• [Requirement] Every line in the records below that holds the word "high" is to be copied.

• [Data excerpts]
┌──

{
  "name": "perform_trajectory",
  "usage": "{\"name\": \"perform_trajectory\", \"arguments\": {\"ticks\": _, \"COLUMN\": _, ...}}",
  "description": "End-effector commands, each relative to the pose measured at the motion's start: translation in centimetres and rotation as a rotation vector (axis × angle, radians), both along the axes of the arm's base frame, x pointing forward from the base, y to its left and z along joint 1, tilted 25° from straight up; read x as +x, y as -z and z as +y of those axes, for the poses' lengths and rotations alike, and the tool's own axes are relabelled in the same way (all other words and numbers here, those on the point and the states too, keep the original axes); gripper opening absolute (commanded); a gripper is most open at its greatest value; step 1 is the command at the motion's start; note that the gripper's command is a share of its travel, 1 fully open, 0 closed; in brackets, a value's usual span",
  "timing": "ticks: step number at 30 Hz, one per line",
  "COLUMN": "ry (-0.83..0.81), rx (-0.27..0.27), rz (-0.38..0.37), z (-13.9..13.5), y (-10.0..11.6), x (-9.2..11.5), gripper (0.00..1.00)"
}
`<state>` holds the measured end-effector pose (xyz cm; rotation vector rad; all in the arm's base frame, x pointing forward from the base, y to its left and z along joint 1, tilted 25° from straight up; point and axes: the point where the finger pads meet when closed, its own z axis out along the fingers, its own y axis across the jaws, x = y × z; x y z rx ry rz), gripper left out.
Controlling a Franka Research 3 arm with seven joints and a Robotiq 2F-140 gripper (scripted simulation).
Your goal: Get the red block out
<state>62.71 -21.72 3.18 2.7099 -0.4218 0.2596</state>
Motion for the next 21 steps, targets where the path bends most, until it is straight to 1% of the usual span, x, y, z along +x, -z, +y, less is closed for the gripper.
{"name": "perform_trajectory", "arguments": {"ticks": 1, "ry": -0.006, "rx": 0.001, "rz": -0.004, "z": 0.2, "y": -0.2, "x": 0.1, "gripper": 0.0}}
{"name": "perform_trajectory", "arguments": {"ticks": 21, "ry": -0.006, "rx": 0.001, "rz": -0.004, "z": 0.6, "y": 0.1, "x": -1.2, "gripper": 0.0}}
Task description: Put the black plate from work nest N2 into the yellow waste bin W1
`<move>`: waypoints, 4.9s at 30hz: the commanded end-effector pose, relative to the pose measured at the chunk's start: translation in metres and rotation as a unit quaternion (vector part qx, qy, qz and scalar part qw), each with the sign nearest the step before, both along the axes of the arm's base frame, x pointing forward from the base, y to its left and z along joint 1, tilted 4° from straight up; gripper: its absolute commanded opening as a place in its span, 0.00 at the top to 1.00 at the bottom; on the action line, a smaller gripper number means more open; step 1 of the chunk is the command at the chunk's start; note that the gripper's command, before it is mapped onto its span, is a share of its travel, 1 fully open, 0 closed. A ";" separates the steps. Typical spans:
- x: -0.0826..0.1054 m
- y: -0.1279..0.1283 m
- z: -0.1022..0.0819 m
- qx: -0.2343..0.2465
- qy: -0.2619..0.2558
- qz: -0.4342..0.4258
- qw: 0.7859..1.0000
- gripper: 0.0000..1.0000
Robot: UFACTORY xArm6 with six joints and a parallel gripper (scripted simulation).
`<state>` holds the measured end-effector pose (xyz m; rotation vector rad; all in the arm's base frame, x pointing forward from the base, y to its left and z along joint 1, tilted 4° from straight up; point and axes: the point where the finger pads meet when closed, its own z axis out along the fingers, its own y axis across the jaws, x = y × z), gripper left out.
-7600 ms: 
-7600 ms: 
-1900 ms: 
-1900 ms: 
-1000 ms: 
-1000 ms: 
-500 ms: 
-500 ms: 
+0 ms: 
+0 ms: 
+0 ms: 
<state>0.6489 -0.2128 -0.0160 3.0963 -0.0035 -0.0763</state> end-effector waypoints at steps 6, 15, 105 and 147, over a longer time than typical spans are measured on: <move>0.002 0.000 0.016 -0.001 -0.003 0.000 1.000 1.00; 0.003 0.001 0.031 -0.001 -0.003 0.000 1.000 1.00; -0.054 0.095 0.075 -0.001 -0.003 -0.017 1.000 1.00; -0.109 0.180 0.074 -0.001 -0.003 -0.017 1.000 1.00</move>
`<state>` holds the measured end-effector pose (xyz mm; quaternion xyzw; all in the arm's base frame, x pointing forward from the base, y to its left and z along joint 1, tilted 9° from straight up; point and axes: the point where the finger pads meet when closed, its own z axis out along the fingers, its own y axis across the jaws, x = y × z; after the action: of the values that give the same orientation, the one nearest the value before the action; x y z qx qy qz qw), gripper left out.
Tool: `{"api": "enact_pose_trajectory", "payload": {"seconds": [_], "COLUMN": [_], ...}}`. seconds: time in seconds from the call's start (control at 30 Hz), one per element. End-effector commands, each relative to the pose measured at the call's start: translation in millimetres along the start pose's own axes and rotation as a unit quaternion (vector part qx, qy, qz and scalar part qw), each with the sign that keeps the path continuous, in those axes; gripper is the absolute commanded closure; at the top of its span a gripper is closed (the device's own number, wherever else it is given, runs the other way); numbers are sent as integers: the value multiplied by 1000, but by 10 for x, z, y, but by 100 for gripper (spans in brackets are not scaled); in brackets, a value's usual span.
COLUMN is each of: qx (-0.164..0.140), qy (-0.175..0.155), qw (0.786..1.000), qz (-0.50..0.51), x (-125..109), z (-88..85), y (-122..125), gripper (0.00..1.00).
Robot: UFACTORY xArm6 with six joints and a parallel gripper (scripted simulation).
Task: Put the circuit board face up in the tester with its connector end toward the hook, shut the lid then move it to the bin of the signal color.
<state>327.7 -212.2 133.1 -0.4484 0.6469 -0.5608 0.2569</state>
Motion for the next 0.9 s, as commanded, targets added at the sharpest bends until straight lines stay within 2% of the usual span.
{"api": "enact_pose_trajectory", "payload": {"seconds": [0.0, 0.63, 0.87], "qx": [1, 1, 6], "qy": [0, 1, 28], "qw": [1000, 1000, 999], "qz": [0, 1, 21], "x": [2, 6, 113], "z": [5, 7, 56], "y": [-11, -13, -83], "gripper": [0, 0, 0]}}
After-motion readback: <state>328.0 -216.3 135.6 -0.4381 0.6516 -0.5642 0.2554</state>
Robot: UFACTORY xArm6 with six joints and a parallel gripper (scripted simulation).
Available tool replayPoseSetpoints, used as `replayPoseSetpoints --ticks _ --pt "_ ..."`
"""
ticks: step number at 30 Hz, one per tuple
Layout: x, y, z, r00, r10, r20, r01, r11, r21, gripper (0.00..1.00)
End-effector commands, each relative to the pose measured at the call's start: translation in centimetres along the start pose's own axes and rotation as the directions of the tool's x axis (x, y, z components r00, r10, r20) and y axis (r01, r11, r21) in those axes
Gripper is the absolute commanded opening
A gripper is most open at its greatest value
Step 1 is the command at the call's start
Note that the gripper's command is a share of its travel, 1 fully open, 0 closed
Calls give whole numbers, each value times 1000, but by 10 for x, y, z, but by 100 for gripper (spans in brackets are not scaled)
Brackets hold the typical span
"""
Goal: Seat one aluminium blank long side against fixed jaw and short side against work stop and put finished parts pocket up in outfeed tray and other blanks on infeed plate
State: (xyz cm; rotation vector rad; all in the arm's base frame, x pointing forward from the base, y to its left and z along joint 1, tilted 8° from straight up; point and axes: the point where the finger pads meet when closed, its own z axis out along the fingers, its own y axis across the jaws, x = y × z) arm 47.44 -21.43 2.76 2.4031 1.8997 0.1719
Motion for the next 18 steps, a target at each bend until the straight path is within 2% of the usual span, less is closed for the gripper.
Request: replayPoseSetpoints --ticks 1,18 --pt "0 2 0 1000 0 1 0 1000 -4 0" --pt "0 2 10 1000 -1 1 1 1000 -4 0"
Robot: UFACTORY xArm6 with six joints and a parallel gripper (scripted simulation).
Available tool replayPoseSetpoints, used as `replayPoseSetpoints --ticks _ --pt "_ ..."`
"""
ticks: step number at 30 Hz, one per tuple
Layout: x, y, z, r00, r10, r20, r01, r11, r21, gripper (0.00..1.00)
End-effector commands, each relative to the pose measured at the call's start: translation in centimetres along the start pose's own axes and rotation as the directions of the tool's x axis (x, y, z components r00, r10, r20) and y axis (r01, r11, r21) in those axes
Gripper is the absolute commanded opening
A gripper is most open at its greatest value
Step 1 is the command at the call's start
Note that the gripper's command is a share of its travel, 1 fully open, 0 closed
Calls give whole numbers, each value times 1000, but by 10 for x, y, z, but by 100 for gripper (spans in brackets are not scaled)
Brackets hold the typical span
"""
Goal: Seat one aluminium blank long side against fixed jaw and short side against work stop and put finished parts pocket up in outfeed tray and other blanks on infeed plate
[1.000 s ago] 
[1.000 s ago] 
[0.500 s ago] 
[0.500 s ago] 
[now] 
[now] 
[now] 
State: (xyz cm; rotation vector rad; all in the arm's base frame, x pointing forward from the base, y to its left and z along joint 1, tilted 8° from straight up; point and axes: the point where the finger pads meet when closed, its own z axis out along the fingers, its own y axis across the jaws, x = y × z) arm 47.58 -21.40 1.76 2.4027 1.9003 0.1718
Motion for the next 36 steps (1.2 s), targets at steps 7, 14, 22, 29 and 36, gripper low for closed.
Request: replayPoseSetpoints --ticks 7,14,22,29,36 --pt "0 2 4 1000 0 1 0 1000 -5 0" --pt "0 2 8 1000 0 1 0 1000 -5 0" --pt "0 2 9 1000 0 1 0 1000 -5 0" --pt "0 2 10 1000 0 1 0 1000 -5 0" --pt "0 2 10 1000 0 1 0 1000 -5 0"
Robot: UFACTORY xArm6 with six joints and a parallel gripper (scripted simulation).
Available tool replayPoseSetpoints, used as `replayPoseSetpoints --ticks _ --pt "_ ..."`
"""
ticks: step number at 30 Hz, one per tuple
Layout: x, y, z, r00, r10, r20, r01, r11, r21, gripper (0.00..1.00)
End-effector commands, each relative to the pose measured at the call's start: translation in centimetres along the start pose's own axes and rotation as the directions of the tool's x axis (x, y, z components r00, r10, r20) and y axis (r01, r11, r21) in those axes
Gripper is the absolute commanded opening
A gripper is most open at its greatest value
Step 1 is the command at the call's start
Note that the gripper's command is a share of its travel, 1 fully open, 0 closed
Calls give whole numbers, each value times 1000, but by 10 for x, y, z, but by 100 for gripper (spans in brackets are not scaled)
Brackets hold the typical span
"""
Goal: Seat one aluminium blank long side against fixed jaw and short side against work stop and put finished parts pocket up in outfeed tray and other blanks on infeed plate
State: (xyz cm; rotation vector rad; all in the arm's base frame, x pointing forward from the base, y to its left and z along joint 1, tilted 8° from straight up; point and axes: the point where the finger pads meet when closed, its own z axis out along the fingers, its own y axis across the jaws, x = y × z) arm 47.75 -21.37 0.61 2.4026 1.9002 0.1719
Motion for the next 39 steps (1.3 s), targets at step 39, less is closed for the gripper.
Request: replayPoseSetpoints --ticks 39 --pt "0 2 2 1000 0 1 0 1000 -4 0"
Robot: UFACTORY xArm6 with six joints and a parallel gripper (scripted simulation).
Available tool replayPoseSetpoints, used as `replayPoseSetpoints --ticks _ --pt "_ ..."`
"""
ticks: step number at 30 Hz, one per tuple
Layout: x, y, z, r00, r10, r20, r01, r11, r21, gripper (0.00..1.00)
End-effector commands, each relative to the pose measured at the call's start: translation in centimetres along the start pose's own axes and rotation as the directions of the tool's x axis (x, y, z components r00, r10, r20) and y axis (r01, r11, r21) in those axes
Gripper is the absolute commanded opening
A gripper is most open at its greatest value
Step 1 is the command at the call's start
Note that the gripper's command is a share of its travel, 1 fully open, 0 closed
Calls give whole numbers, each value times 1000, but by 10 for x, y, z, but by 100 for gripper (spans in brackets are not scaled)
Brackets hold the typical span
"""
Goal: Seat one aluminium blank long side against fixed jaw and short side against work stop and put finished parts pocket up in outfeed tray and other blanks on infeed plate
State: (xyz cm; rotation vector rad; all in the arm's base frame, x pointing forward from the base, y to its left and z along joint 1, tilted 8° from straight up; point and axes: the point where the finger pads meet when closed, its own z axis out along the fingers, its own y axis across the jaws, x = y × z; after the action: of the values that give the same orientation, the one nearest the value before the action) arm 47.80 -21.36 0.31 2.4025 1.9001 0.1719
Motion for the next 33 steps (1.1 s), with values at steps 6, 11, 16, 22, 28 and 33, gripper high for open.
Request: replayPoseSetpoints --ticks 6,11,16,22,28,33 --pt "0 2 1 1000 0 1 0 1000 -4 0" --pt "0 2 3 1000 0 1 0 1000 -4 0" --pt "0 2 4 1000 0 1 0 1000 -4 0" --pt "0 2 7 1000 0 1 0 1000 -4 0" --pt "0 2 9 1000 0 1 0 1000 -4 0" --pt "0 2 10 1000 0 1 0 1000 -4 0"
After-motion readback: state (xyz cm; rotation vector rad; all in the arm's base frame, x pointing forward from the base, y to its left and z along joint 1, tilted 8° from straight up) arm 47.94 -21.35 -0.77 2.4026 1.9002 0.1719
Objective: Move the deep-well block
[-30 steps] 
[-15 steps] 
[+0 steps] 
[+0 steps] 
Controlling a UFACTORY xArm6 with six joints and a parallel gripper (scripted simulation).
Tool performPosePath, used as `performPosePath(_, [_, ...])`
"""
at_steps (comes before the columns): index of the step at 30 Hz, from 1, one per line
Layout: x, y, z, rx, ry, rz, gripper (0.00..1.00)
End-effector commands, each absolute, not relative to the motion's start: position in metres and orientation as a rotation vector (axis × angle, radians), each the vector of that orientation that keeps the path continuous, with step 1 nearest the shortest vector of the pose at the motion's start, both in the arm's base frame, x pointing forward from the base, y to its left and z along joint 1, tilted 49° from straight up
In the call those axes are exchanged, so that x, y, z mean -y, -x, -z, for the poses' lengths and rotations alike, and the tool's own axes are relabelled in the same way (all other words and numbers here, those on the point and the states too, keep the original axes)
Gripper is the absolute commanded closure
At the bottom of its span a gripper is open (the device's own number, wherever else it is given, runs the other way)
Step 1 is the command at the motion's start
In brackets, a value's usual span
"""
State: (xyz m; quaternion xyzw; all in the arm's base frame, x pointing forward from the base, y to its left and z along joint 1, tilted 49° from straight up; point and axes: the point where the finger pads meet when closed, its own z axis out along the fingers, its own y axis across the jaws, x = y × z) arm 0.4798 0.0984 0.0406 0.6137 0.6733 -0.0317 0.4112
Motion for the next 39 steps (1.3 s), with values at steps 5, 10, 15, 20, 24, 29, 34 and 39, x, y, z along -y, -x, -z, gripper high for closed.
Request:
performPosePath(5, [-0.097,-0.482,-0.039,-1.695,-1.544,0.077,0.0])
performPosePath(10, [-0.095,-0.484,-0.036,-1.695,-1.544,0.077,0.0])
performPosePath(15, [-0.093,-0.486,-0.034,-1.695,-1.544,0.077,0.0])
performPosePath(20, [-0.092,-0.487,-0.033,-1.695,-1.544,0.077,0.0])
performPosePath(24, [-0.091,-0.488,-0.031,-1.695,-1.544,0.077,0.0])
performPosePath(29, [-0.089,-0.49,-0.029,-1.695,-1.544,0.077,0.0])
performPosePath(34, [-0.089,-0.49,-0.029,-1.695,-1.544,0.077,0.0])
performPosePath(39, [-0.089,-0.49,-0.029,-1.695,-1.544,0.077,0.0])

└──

• [Result of this exercise]
Motion for the next 33 steps (1.1 s), with values at steps 6, 11, 16, 22, 28 and 33, gripper high for open.
Motion for the next 39 steps (1.3 s), with values at steps 5, 10, 15, 20, 24, 29, 34 and 39, x, y, z along -y, -x, -z, gripper high for closed.

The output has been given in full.